Check every line of the material for the word "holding". Copy those that have it.

------ DATASET ENTRIES ------

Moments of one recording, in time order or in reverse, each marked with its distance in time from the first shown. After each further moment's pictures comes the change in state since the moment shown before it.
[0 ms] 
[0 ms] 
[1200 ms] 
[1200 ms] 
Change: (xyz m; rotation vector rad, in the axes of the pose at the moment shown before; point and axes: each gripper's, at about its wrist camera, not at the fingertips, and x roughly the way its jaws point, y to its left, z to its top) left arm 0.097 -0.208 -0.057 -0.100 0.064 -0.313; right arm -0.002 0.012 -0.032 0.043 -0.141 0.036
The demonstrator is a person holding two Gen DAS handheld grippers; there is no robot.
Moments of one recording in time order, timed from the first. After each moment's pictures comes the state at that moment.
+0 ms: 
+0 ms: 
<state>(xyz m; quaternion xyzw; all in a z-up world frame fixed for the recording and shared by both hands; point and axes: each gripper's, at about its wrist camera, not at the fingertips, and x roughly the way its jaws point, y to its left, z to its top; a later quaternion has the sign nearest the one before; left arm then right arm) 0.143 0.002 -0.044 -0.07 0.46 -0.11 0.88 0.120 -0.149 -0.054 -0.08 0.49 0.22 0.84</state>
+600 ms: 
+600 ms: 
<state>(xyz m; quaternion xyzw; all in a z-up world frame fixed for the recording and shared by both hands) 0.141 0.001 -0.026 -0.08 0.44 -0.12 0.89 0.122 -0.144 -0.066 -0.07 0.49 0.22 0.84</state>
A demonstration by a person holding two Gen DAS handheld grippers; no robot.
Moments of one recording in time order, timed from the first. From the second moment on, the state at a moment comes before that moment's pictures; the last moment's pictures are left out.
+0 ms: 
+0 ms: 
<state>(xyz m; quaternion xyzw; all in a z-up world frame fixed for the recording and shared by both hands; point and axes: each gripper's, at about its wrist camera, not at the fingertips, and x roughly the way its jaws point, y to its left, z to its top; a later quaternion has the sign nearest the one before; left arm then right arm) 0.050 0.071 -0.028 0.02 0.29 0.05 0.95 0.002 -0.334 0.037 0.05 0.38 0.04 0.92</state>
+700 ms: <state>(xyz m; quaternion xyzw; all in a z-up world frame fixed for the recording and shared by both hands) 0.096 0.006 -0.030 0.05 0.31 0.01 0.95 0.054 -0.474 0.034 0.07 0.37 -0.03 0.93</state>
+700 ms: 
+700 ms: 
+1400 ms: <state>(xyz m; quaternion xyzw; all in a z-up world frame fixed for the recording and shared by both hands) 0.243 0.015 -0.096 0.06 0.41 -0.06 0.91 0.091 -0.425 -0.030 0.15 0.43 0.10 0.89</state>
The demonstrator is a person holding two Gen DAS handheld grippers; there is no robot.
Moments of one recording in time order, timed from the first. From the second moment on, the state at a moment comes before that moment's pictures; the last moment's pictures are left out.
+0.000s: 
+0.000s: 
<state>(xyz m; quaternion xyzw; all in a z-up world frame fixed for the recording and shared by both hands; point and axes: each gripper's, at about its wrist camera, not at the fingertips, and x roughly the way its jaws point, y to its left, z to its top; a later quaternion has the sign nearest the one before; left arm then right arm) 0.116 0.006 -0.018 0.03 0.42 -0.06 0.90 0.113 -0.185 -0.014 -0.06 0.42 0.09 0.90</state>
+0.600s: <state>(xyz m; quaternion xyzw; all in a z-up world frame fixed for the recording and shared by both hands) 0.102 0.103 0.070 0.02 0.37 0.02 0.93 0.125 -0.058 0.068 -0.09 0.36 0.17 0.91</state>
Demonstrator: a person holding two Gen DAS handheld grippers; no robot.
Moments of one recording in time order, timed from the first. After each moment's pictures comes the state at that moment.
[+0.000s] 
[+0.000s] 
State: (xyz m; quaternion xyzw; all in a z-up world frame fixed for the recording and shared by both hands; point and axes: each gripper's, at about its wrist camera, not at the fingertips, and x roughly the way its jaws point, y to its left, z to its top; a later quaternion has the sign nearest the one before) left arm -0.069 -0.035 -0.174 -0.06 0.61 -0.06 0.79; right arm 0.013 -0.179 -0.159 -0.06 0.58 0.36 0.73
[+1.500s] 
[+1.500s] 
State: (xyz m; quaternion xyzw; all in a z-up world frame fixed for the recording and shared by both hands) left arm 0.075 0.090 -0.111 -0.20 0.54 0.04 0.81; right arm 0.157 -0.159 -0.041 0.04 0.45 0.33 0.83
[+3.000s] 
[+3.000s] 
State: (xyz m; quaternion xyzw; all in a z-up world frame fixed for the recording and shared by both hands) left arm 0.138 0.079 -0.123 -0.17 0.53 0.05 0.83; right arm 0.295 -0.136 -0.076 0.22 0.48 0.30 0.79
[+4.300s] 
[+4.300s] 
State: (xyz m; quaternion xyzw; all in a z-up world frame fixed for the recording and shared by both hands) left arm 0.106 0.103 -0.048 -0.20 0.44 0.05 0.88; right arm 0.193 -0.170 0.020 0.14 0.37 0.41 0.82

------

ANSWER FOR THE TASK:
The demonstrator is a person holding two Gen DAS handheld grippers; there is no robot.
A demonstration by a person holding two Gen DAS handheld grippers; no robot.
The demonstrator is a person holding two Gen DAS handheld grippers; there is no robot.
Demonstrator: a person holding two Gen DAS handheld grippers; no robot.

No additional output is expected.